After a long break I finally got back to some homebrew coding. I worked in 6502 for a few hours today. I didn’t work on Explorer, but rather a different game project that is less ambitious. I’ll introduce the game properly in a future post.
One thing that I needed for the new game project was a way to detect button combinations like up+A or right+B – the kind that you use to select plays in TecmoBowl. It was a little tricky to pull off. For one thing, if the player presses something like up+left+A, I need to resolve that to either up+A or left+A. I need to work that out for all possible combinations of button presses. This includes taking care of cases where A+B are pressed at the same time.
Another issue is with holding buttons. If the player holds B down and makes circles around the dpad, I only want it to catch the first combination. To do two combos in a row, they should release the B button and press it again. But what if the player hits up+B, and then while still holding B they press A+left? Does the holding of B stop the 2nd combination from being picked up or not? There are a lot of possible cases since the controller reading routine is called 60 times per second. The player can’t control their input on a frame-by-frame scale. Sliding from B to A might very well contain several frames (fraction of a second) where both buttons are held down before the B button is released.
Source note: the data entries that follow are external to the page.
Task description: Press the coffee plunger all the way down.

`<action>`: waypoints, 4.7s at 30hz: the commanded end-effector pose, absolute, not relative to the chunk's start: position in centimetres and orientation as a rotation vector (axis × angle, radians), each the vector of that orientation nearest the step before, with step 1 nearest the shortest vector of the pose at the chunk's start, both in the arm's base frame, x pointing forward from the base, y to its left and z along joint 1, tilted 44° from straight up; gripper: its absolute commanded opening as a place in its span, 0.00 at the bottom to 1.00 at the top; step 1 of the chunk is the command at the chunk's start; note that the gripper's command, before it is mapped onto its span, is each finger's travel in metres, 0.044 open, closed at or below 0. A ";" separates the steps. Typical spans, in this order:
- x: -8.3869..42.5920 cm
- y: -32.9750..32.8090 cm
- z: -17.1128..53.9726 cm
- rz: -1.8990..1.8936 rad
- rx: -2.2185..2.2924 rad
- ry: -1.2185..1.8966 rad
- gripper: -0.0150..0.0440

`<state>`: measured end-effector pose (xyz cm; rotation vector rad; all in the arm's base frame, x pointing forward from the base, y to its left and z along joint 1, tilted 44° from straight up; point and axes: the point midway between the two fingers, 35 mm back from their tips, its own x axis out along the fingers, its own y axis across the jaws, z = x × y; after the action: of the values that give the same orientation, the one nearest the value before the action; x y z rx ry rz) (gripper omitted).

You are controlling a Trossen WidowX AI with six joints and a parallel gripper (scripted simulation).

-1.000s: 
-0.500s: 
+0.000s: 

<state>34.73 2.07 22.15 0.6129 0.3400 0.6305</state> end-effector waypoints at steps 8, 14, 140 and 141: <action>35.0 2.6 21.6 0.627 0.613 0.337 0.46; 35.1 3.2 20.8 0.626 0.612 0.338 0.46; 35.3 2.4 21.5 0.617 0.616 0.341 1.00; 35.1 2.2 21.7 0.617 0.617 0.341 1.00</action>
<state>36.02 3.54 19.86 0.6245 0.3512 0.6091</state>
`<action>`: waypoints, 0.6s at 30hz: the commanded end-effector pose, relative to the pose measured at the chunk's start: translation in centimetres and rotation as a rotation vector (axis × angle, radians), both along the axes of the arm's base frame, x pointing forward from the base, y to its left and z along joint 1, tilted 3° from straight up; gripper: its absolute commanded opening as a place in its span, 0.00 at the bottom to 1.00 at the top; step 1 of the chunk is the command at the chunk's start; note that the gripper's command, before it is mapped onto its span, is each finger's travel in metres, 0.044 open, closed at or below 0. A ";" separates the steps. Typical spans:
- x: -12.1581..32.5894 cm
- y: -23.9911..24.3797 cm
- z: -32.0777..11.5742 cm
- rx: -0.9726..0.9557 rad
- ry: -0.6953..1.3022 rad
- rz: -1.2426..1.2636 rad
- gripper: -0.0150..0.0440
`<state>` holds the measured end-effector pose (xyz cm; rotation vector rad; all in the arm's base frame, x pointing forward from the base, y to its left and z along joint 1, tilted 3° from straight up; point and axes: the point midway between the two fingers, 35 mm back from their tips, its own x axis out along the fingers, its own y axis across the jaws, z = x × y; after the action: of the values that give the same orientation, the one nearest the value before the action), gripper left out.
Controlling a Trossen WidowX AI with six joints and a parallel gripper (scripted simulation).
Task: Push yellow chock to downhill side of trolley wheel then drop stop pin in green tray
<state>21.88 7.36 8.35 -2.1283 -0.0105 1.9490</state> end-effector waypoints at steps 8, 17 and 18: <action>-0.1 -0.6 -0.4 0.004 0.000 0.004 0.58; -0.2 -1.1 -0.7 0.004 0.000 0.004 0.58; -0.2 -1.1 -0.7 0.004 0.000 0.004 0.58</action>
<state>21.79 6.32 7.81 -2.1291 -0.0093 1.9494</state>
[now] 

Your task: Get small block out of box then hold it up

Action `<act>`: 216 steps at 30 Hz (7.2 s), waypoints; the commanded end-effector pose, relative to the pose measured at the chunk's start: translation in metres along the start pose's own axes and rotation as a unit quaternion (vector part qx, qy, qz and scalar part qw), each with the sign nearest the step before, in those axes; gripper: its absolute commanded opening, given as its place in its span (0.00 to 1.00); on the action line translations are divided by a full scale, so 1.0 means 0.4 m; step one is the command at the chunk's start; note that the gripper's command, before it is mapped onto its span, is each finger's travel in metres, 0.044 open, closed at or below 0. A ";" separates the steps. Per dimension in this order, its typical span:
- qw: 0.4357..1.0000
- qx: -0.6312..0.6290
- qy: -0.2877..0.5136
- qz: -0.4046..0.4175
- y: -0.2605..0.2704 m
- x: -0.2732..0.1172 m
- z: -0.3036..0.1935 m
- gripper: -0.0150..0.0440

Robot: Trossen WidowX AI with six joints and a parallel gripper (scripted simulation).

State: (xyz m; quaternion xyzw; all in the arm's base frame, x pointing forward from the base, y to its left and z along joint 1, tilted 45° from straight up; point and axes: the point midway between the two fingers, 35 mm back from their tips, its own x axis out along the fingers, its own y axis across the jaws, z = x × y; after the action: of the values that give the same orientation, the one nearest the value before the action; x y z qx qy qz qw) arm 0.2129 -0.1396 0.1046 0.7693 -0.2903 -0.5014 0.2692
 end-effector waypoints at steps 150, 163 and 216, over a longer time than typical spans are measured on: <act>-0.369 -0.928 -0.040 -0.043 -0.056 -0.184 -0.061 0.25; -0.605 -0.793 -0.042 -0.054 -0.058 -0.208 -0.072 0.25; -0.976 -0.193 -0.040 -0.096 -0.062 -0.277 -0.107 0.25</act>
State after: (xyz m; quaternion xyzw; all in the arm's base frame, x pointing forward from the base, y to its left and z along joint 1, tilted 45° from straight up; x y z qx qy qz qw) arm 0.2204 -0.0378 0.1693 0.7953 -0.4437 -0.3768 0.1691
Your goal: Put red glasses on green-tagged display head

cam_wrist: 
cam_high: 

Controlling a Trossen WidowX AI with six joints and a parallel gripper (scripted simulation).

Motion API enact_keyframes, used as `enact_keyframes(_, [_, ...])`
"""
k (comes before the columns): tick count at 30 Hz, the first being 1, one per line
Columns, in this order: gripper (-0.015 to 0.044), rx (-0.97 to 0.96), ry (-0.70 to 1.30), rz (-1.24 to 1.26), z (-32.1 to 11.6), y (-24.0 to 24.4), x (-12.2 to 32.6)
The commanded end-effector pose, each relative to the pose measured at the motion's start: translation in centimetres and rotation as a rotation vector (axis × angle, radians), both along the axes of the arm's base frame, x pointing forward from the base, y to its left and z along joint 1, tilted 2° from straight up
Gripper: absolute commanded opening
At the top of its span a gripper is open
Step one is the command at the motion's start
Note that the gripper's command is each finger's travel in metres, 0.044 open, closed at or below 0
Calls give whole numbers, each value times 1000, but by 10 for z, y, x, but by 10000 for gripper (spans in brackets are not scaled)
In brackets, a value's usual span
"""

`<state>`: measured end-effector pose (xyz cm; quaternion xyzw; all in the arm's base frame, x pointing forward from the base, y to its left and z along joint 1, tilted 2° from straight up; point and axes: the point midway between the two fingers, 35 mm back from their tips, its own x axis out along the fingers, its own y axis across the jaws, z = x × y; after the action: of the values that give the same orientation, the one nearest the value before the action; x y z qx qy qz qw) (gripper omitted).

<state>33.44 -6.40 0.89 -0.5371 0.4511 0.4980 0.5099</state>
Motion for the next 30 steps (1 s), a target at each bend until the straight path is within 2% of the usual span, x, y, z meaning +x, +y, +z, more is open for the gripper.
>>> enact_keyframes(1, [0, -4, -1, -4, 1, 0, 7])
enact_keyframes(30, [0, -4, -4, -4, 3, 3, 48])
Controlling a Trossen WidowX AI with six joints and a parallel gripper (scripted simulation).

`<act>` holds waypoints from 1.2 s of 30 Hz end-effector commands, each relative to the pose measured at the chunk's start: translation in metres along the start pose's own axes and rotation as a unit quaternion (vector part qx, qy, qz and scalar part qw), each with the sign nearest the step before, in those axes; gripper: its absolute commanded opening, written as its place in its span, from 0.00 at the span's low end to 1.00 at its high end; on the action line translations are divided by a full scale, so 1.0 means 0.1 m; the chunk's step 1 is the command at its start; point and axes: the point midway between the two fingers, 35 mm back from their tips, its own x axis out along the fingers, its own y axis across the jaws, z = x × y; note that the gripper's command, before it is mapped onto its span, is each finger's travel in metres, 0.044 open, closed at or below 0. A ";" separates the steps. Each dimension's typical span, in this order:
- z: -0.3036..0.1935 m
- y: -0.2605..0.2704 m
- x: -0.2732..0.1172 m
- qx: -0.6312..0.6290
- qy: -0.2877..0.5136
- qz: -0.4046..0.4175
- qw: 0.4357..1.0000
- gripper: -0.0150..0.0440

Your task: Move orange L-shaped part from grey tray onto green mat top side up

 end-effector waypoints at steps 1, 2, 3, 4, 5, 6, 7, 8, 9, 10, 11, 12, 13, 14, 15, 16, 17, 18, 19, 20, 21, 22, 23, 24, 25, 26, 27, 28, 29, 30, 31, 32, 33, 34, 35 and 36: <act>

Not impossible to solve, but it wasn’t as straightforward as I had expected.
Another thing I did today was port my sound engine to ca65. I wrote my NES sound tutorials for the NESASM assembler. My tutorials are a continuation of another set of tutorials which use NESASM and I wanted to stay consistent. Plus most new nesdevers start with NESASM as it is very newbie-friendly.
My tutorial sound engine was an improvement over the one I had previously written in ca65, so I wanted to replace the old with the new. So I spent some time today porting my sound engine from NESASM to ca65. I was sure everything was going to break as soon as I got all the syntax converted. But it didn’t! Once I got it to assemble it worked perfectly on the first try! That was a relief.
ca65 lets you define scopes. Scopes enable you to keep parts of your program hidden from the other parts of your program. It’s good to separate modules, especially in large programs, so that you don’t have variable conflicts and the like. These bugs are the hardest to trace in assembly language.
I didn’t use scopes before because I didn’t really know how. But I found a great thread on nesdev about ca65 scopes that told me how to do it, so I spent some time today separating my sound and controller reading modules from the main program. Everything feels much … cleaner now. Like washing your hands after working outside on a summer day. I can physically feel how much easier things are going to be in the future for me with scopes.
I bought an NES! Ordered it on Yahoo Auctions on Saturday and it arrived at my house on Sunday! All I need now is a PowerPak and I can start testing my programs on real hardware. I can’t wait!